- [Problem to work on]
Scan the records below. Copy every line in which the word "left" appears.

(Extracted data entries)
::::::::::

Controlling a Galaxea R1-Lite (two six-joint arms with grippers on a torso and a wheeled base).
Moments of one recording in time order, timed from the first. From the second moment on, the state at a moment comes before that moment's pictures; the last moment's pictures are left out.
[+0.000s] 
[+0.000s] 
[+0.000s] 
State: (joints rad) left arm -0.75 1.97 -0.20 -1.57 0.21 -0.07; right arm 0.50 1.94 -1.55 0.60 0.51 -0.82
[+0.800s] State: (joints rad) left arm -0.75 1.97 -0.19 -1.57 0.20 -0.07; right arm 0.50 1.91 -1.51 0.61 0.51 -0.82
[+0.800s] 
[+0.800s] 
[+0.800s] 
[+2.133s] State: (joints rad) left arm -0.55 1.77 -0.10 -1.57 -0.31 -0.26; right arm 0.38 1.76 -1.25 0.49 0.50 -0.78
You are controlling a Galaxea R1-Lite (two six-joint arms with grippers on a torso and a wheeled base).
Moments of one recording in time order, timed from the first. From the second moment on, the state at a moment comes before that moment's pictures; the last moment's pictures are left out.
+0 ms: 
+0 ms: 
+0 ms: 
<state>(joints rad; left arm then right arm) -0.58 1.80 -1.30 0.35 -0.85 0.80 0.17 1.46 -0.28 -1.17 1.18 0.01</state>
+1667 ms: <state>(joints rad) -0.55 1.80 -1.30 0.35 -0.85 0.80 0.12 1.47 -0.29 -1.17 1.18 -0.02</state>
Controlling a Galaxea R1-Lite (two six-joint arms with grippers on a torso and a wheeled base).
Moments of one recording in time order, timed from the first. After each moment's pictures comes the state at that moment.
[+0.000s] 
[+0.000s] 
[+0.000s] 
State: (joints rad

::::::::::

- [Task response]
Moments of one recording in time order, timed from the first. From the second moment on, the state at a moment comes before that moment's pictures; the last moment's pictures are left out.
State: (joints rad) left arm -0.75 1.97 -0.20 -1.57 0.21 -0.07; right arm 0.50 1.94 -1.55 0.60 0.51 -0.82
[+0.800s] State: (joints rad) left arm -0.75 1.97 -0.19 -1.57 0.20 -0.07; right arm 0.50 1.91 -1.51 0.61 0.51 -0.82
[+2.133s] State: (joints rad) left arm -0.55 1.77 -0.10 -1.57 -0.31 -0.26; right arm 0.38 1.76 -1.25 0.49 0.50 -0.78
Moments of one recording in time order, timed from the first. From the second moment on, the state at a moment comes before that moment's pictures; the last moment's pictures are left out.
<state>(joints rad; left arm then right arm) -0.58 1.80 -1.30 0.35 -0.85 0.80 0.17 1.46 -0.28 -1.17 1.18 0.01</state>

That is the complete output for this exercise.